* Instructions for the task *
Which lines of the data hold the word "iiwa"? Copy all of them.

═══ Source data ═══

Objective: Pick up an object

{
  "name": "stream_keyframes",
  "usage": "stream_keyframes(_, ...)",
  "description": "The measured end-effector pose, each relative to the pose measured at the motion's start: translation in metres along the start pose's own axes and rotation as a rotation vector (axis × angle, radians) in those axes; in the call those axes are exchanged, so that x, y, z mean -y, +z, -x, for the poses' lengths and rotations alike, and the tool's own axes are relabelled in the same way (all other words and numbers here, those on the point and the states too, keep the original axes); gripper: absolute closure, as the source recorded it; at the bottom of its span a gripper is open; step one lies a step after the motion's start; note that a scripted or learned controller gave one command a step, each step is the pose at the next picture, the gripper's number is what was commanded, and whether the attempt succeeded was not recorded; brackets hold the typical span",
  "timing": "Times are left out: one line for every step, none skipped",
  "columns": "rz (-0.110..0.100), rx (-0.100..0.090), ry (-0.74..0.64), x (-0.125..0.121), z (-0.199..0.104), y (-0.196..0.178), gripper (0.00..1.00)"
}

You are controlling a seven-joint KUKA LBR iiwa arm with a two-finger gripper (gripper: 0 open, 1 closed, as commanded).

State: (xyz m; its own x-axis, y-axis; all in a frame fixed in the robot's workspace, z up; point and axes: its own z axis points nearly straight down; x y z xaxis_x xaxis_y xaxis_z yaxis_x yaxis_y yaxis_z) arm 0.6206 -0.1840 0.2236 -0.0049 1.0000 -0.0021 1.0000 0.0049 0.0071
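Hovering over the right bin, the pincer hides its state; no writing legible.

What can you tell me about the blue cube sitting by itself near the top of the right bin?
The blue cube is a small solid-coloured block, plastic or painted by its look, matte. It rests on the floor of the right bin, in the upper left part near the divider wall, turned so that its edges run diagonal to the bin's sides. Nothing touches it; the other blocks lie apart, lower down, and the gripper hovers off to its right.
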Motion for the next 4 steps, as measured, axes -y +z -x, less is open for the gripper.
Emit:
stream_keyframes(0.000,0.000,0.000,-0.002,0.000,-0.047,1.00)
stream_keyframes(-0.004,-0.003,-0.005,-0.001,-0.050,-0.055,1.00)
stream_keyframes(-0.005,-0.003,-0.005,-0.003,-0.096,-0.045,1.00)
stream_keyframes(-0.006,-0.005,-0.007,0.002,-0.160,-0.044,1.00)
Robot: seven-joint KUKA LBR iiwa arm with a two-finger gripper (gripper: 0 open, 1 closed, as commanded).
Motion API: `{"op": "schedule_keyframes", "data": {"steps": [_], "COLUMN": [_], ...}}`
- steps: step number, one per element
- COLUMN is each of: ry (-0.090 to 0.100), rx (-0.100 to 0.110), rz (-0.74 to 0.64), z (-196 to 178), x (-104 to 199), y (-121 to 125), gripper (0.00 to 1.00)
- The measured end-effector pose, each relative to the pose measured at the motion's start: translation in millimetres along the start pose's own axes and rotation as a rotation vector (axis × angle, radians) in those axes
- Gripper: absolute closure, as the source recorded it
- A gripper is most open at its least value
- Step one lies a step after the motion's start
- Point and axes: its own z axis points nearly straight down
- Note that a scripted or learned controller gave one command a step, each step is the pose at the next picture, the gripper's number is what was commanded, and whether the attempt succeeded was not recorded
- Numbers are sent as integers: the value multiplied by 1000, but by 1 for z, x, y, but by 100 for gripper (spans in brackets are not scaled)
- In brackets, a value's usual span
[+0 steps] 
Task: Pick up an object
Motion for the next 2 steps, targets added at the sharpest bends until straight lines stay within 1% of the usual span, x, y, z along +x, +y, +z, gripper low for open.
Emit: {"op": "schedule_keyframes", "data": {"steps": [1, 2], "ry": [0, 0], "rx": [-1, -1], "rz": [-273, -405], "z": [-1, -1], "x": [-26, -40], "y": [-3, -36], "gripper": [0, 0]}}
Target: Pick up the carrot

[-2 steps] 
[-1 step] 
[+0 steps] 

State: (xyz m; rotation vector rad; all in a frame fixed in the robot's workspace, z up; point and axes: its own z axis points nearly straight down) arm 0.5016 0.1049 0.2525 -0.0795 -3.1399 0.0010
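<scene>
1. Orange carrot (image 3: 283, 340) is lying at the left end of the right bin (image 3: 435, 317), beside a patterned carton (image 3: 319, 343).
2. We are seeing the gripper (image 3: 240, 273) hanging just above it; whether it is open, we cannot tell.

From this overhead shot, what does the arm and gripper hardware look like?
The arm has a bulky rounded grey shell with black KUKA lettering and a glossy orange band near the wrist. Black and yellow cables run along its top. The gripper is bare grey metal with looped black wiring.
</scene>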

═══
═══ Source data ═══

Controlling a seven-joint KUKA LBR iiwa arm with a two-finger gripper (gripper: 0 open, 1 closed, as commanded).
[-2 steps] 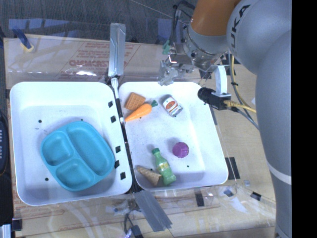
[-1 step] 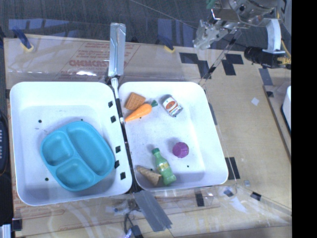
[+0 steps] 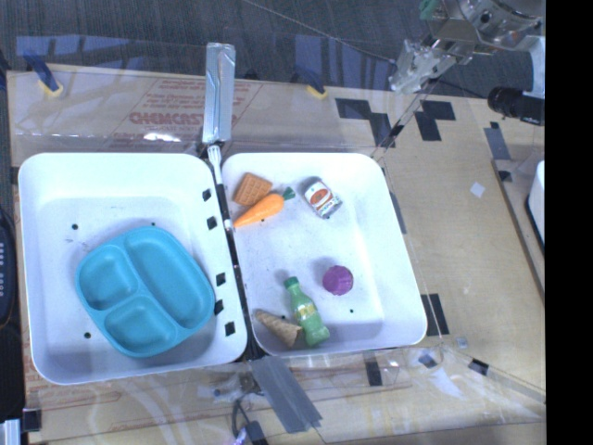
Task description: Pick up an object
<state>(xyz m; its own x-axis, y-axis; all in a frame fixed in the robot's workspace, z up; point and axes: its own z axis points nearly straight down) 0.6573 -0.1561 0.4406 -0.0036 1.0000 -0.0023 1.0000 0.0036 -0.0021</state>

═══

* Your response *
You are controlling a seven-joint KUKA LBR iiwa arm with a two-finger gripper (gripper: 0 open, 1 closed, as commanded).
Robot: seven-joint KUKA LBR iiwa arm with a two-finger gripper (gripper: 0 open, 1 closed, as commanded).
Controlling a seven-joint KUKA LBR iiwa arm with a two-finger gripper (gripper: 0 open, 1 closed, as commanded).

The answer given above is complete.